Does anyone know what this is, and how best to remove it?

  • I've seen people use bricks to clean their woks. Could try that
    – elssar
    Commented Feb 15, 2013 at 17:06
  • 1
    A patina that "is not flaky, cannot be removed easily by scrubbing and/or washing up liquid. It doesn't impart any kind of negative flavour into the cooking" is just what you want!
    – TFD
    Commented Feb 15, 2013 at 20:28
  • Could this be ...not patina, but LACK of patina, where an acidic food destroyed the seasoning? Commented May 21, 2017 at 2:32

4 Answers 4


A patina is expected in this type of cookware. Even the Le Creuset web site discusses it at this link:


Don't try to remove it. It's the sign of a seasoned pan and is helping, not hurting.

If you really feel the need to try to remove it, Le Creuset makes a cleaner for their enamel cookware you could try. We've used it on our pots and it works quite well.


  • I hadn't considered the possibility that the colouration was a good thing, but you're absolutely right; from your link: "Allow the brownish black patina to build over the cooking surface as this greatly enhances the cooking and release performance of foods from the surface." So I'll just be leaving it where it is.
    – Andy F
    Commented Feb 18, 2013 at 9:05

Some years back I cooked on a friend's Le Creusset but it had a teflon coating. Sure yours doesn't?

If it is bare metal then changes in color and carbon accumulation are normal especially in the area that receives highest heat.

Cleaning would be as per your wok/cast iron protocols -leave it hot and dry and lightly oiled- but looking new is not desirable.

So sorry, no advice how to remove marks but if you allow the wok to mature without aggressive scrubbing, it will eventually go nicely dark again (but never new looking)


I have one of these woks, the interior is black enamel. I'm sure a lot of people will be aghast at this solution but it works a charm.

I use Easy Off oven cleaner. Just spray it on and wait 1/2 hour or so, then use an old toothbrush to remove the buildup, and wash very well.

It will not harm the enamel. I use it on the outside too, to remove the baked on stuff. It will just take a couple of squirts, for your job. Comes out like new.

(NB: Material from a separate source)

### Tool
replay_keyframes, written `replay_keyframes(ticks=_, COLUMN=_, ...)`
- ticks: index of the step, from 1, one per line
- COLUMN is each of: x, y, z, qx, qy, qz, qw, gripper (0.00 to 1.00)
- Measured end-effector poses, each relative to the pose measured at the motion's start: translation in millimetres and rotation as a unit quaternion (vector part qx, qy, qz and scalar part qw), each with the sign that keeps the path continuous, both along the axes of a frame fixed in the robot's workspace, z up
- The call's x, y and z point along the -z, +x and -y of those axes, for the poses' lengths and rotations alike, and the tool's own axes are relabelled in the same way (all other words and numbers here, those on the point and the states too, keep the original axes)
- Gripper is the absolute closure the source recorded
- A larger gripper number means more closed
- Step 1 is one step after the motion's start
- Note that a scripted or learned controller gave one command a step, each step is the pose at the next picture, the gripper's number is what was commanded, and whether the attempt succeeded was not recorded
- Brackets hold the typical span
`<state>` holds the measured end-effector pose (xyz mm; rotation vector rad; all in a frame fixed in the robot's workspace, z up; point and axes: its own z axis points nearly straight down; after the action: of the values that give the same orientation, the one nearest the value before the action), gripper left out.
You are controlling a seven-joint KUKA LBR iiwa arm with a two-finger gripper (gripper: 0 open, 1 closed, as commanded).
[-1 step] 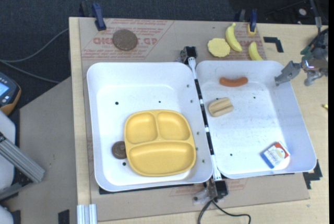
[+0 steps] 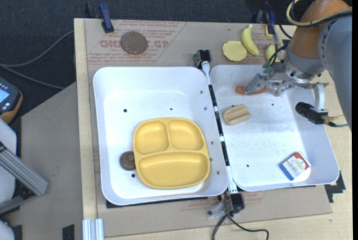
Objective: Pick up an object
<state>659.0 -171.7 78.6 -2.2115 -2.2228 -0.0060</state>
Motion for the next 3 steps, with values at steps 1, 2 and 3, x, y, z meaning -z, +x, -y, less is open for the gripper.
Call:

It will remove any seasoning. Not really necessary on enamel.

I have at least a dozen LC pieces and use this method all the time and have always had perfect results. Just clean very well, before use.

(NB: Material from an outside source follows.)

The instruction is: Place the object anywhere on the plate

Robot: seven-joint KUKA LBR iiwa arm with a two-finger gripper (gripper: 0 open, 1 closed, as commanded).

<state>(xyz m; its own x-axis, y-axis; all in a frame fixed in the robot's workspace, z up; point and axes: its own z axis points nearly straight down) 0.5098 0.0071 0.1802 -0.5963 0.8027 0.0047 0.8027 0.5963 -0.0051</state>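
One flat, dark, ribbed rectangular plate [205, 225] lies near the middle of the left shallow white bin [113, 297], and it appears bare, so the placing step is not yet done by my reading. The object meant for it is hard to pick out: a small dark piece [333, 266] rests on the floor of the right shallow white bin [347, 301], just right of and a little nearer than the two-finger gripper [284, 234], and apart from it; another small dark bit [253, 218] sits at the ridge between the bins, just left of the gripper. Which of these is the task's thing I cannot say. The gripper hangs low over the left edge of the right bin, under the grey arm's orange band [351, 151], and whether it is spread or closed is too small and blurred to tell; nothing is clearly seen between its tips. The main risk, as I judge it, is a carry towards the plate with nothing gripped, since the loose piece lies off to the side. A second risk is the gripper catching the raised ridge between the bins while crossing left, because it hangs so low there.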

Its hard to tell from the picture, exactly what the surface of the wok is, and the website doesn't provide much help either. It seems that it is coated with something; Le Creusset seems to do enamel and teflon nonstick coatings. Both of these coatings are common and provide a nonstick effect, but neither work terribly well for high temperature stir-frying, which is traditionally done in an uncoated steel pan. If you are sure that it is a patina, on the surface, and that the surface is not being damaged, you should be fine to cook on it. Perhaps you could carefully use a scotch-brite pad to remove the residue, but I would only do this if the pan were enamel coated, and still very carefully. In fact, I would advise against trying to remove the residue, and instead remember to use a fairly liberal amount of oil, and to preheat the oil before adding food to the pan.

Traditional steel woks can, as mentioned, be cleaned with a harsh abrasive such as sand or a stone. I would not recommend treating your pan this way, however, unless you want to risk stripping the coating.